As far as the running problem goes, the carburetor is probably in need of a good cleaning or rebuild. For the noise, I would hardly recommend putting the muffler underwater. The engine will run hotter and you will certainly lose horsepower as well. Buy a bigger muffler that uses regular pipe thread and adapt it on there.


----------



## MrChooks (Apr 19, 2008)

As KB suggested – your best approach is to start with a bigger after market muffler or maybe a series of them and I would definitely NOT be putting the exhaust into a water bath. 

As KB suggested, get hold of an adapter that allows you to connect a larger “conventional” muffler and maybe you could get hold of a couple of used ones from a small car from an auto wrecker and see how you go. If you do this, you will need to independently support the larger muffler/s as your little Briggs engine is not designed to support that kind of weight.

Silencing engines (or any other machinery) is one of the _“black arts” _of engineering – so you maybe in for a bit of trial and error before you get a satisfactory solution. Most mufflers work by a combination of reflecting sound waves back on themselves so that the reflected waves cancel out the incoming waves - plus a sound absorbing function which is usually done by reflecting the waves back onto an irregular / rough surface that cause the reflected wave to split up and bounce back on itself – hence cancelling out the noise.

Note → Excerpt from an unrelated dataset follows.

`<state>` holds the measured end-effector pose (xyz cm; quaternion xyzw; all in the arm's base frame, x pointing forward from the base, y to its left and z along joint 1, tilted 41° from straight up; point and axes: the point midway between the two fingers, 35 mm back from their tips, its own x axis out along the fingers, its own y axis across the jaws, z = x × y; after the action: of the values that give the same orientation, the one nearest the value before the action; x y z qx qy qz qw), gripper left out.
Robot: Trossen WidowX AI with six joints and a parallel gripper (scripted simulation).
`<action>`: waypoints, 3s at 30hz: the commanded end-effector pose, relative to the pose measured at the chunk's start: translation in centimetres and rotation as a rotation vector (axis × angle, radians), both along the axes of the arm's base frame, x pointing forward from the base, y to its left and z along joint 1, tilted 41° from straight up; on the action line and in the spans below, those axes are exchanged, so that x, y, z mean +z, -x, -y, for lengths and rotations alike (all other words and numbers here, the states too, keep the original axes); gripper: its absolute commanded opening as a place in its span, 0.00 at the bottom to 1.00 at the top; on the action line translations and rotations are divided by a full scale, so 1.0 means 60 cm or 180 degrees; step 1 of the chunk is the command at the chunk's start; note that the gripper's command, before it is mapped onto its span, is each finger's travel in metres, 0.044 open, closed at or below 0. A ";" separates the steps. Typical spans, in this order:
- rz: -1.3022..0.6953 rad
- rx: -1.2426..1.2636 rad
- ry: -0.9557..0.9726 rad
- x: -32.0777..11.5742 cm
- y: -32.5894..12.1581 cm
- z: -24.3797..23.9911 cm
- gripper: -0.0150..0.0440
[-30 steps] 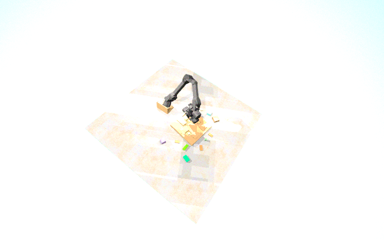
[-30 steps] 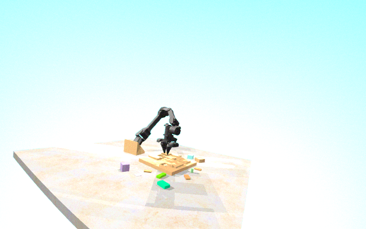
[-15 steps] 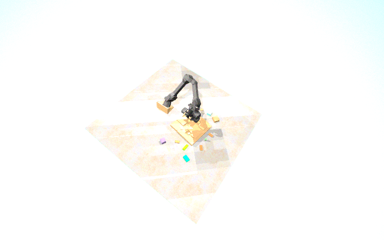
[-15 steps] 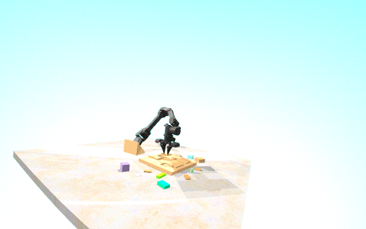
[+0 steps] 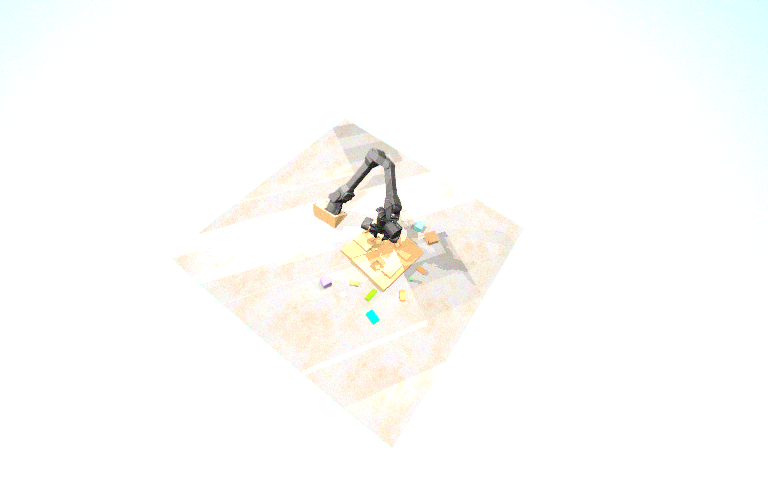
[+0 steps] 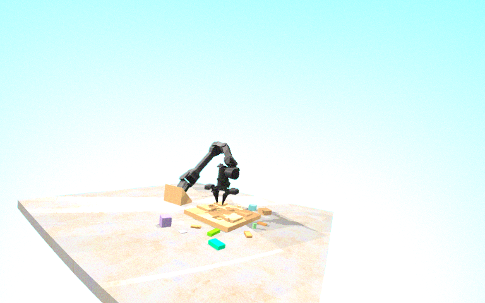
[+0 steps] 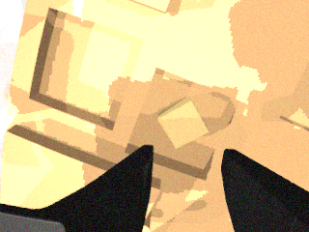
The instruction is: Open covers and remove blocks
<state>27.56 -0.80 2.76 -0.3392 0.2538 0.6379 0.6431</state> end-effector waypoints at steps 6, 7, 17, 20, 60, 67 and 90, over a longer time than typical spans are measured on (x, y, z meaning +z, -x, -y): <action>0.0301 0.0345 0.0015 -0.002 0.000 -0.002 0.50; 0.0333 0.0382 0.0018 -0.002 0.000 -0.002 0.50; 0.0646 0.0748 0.0045 -0.003 0.000 -0.003 0.50; 0.0740 0.0857 0.0054 -0.003 0.000 -0.003 0.50; 0.0210 0.0239 0.0006 -0.004 0.000 -0.005 0.50; -0.0006 -0.0013 -0.0013 -0.004 0.000 -0.005 0.50; -0.0713 -0.0839 -0.0076 -0.005 -0.001 -0.005 0.50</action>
<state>27.56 -0.57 2.50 -0.2403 0.3449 0.5939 0.6860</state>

The noise is vibration / shock waves and are generated by both the engine firing = exhaust noise + the internal noise of the engines moving parts. These waves are reflected by hard surfaces and tend to be absorbed by soft surfaces – so in addition to better muffling – you need to erect a barrier on all sides around the gen set that will absorb the internal engine noise but still allow lots of air flow so your air cooled engine doesn’t “cook itself” in the heat.

I guess all this sounds like a real PiA – but killing noise is always a tedious problem. If you have a look at a new model “silenced” gen-set you will see how they are kept quiet and you might get some tips / ideas on what you need to do. Good luck with this one


----------



## cmiri19 (Jul 7, 2012)

Wow, thanks for the information. I thought the water idea sounded a bit too simple. I'll start trying things and post what worked and what didn't.

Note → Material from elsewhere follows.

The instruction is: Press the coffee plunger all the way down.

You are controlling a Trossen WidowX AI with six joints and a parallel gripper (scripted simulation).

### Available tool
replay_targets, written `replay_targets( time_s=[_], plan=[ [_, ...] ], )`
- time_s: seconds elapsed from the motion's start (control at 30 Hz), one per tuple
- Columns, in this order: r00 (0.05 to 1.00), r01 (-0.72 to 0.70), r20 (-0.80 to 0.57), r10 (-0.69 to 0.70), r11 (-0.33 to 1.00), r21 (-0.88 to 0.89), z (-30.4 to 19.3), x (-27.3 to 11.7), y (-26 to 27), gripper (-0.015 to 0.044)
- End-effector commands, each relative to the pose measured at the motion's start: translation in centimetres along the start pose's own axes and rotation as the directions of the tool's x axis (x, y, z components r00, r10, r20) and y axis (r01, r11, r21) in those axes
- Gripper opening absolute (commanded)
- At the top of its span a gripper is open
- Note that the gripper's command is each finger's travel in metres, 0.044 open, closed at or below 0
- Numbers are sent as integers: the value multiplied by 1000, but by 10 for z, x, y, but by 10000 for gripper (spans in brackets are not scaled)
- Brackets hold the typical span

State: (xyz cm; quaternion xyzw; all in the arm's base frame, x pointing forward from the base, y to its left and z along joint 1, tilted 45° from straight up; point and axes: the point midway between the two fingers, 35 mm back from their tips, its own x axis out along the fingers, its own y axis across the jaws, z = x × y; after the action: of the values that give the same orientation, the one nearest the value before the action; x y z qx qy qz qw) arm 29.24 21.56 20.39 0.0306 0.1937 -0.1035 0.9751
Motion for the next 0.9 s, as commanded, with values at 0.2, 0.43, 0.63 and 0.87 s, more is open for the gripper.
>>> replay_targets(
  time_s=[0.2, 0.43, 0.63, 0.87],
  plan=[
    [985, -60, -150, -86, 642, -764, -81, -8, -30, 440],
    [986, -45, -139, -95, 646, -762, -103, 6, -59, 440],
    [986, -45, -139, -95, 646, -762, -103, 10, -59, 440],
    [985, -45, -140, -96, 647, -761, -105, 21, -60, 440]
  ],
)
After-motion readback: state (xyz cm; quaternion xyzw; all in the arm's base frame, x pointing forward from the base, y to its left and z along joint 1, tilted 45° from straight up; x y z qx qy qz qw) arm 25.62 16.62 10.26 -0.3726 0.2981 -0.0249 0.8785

I guess I could always move to the country!


----------



## MrChooks (Apr 19, 2008)

cmiri19 - you are most welcome

Another thought that would be cheaper - do you have space in your yard to move the gen set as far away from your neighbours as possible - maybe down along the back fence and see if you can cover it with a "dog kennel" that open enough for the unit to breathe. I know it sounds rough but noise attenuates over distance and whilst not a proper solution - might keep you of trouble in the short term. But you will need a really good quality extension cable so you don't get too much line loss.


----------